By Minda Zetlin
Recent research reveals that technology workers often identify themselves by the technology work they do rather than the organization they work for. Technology workers also are inspired by intrinsic motivators, which come from enjoying the work itself and having the desire to do it well.
Savvy managers need to understand that instead of attempting to motivate high-tech employees, they should focus on creating an environment where workers can motivate themselves. Read how applying specific principles can help business executives establish an environment that will encourage high-technology employees to thrive.
An IT expert who'd worked on several high-profile space missions was invited to an annual dinner for sales reps. Those who had met their targets that year were seated at elegant tables, elbow to elbow with the company's top executives. Their gourmet meals were served on fine china. Each of their spouses received a lavish present, such as a fine piece of jewelry or a ticket for a cruise.

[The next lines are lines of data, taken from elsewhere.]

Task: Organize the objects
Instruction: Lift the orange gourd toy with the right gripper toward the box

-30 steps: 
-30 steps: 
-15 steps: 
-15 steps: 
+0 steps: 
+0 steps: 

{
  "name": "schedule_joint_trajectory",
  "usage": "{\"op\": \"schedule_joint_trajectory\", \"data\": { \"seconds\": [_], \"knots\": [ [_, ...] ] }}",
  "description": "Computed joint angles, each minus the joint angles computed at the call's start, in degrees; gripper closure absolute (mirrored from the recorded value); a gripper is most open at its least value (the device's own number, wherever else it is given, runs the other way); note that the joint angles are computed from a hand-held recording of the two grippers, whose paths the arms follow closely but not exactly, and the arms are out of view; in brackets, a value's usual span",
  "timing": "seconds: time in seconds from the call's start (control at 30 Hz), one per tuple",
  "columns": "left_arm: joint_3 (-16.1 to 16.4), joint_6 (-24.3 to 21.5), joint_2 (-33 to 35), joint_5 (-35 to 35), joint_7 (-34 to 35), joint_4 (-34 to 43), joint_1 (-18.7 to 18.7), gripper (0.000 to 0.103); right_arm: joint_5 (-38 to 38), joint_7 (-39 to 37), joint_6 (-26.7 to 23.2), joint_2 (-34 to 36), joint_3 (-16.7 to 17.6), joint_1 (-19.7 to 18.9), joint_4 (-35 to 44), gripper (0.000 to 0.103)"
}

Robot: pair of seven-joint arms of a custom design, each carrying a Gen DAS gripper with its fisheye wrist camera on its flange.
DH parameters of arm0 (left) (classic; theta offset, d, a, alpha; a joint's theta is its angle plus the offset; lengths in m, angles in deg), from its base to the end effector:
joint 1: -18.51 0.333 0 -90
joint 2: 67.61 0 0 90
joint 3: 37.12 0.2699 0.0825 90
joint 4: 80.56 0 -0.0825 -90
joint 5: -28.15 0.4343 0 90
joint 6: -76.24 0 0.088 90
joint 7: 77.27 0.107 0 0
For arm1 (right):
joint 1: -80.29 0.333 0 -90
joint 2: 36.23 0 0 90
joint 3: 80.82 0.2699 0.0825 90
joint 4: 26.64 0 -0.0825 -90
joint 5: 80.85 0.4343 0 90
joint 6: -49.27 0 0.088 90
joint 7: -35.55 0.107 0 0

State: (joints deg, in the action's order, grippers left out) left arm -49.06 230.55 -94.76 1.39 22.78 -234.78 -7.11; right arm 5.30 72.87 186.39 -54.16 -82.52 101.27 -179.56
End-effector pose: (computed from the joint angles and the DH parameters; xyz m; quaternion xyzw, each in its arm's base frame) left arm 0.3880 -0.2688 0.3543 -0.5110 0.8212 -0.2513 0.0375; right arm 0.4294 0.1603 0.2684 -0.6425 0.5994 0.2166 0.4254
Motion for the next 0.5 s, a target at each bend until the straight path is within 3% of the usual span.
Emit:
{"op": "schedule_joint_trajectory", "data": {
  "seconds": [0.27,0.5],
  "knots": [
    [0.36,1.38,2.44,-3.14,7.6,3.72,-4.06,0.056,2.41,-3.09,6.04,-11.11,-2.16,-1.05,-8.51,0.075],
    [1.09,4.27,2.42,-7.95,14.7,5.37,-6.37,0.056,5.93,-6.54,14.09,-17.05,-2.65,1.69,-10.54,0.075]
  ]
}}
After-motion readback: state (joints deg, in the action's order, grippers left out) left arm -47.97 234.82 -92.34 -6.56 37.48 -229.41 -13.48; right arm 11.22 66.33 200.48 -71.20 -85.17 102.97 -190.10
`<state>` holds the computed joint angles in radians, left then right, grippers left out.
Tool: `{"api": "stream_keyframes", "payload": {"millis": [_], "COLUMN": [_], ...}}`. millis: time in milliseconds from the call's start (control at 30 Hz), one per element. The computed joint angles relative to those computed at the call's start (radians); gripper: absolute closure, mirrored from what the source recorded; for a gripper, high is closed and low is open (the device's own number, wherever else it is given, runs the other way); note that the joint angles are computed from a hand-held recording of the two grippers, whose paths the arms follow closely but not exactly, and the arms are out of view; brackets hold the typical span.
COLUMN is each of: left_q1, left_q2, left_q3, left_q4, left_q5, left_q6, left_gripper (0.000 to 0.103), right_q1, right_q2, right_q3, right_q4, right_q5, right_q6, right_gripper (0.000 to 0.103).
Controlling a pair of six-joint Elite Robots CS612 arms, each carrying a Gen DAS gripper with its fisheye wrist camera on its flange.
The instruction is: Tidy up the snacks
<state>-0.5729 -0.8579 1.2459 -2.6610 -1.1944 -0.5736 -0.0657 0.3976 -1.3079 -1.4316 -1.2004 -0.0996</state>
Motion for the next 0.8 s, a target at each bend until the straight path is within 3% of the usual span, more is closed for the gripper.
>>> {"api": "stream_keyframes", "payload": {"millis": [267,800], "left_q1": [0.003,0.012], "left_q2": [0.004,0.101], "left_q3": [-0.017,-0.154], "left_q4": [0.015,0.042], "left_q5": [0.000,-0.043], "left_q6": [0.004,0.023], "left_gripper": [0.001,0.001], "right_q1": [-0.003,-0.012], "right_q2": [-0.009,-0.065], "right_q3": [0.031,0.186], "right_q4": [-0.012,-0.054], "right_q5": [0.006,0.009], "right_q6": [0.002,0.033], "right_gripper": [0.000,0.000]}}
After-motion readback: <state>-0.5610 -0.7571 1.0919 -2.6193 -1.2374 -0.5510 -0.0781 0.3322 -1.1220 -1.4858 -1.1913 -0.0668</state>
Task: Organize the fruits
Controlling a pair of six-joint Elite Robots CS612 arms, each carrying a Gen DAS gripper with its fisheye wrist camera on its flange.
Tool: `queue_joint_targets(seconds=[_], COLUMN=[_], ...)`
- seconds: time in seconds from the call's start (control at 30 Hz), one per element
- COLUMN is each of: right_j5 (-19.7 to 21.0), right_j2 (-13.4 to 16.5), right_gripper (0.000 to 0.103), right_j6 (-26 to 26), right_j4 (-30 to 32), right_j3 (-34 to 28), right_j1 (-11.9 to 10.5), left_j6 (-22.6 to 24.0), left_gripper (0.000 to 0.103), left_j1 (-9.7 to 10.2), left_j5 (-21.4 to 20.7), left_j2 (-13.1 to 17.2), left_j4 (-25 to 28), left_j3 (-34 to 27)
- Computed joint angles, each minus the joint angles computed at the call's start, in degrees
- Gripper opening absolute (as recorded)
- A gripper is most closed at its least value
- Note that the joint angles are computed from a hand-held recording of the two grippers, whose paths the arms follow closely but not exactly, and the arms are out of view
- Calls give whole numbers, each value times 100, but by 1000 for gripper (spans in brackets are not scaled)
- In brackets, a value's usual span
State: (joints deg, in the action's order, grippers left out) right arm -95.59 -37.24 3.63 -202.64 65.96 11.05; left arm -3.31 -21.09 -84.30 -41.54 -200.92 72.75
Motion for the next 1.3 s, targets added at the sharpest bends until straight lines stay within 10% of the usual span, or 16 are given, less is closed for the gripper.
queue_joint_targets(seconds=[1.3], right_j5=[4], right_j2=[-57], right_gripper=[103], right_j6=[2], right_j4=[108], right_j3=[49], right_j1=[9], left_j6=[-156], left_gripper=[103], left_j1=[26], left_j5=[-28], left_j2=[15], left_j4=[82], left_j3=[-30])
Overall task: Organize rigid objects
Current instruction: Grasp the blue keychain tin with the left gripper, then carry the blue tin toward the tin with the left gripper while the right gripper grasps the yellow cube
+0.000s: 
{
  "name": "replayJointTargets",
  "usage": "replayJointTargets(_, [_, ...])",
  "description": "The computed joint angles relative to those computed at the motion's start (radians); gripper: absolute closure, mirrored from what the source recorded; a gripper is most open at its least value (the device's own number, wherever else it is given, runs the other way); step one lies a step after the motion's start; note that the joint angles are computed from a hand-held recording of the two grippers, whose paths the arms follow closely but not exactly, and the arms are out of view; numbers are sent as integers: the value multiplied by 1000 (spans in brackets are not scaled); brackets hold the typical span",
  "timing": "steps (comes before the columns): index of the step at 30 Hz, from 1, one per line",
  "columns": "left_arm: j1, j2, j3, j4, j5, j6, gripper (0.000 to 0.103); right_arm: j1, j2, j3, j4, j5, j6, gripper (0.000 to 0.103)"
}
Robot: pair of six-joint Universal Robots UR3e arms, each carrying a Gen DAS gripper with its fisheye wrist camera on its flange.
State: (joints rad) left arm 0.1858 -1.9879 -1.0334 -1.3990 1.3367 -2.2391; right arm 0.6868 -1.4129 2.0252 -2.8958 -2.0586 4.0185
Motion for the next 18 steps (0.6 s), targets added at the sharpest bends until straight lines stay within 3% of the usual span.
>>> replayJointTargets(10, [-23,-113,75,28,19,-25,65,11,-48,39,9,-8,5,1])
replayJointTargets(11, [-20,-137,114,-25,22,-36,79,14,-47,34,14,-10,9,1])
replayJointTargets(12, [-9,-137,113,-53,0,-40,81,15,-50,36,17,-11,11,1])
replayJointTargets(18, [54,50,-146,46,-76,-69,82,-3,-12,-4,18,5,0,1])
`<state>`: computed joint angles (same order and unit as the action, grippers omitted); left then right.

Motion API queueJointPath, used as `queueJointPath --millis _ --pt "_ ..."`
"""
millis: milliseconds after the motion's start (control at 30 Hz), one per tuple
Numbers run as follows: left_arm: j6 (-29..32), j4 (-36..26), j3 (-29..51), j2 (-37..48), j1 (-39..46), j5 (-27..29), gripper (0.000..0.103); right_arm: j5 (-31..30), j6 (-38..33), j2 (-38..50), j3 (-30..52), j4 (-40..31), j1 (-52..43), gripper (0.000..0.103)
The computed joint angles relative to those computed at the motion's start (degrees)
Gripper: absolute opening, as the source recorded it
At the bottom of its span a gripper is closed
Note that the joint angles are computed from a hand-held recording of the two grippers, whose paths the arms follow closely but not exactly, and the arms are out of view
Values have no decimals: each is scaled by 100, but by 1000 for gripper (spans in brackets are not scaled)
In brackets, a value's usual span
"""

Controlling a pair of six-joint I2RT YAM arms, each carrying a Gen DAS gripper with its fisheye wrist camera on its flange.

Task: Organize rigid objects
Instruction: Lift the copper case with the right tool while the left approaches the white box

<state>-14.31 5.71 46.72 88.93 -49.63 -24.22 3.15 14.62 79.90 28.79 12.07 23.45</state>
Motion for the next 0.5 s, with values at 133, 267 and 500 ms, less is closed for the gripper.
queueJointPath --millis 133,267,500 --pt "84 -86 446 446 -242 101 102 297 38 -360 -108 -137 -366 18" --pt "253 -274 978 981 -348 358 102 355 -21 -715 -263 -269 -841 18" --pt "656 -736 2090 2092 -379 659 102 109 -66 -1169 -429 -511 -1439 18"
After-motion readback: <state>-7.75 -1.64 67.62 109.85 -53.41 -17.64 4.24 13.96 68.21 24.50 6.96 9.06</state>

The salespeople who'd missed their targets were seated on the other side of the room, at picnic tables. Their dinners were served on paper plates. Their spouses gazed enviously across the room at the spouses of the more successful salespeople. One wife turned to her husband. "I don't want to see you home early," she said. "I don't want to see you on weekends. I want you out selling so we can go on that cruise!"
To the IT expert's surprise, the husband nodded. In fact, all the out-of-favor salespeople seemed eager to do better and sit with their more-successful colleagues the following year.
"If you tried that with technology people, they would all quit immediately!" says Stefano Stefan, PhD, assistant director of business, management, legal, and information technology programs, University of California, Irvine Extension, who heard about the dinner from one of the school's instructors.
For many high-tech employees, the ways of the business world, with its strict hierarchies, status rewards, and relentless focus on the bottom line, can seem alien and incomprehensible. Business executives who must interact with these "geeks" and oversee their work can find the relationship equally challenging. How can they get technology workers motivated about meeting their organization's strategic goals? How can they bridge the "geek gap"—the business/technology divide?
Begin by recognizing that there are fundamental differences between those who work with technology and those who work in business. The consulting firm BlessingWhite, in partnership with Stanford University, conducted a three-year study to determine what makes tech employees love their jobs and how they may differ from nontech employees. First and foremost, they found, tech workers identify themselves by the technological work they do, not the organization they work for. That is, ask geeks what they do for work, and you're likelier to hear "I'm a database programmer" than "I work for General Motors."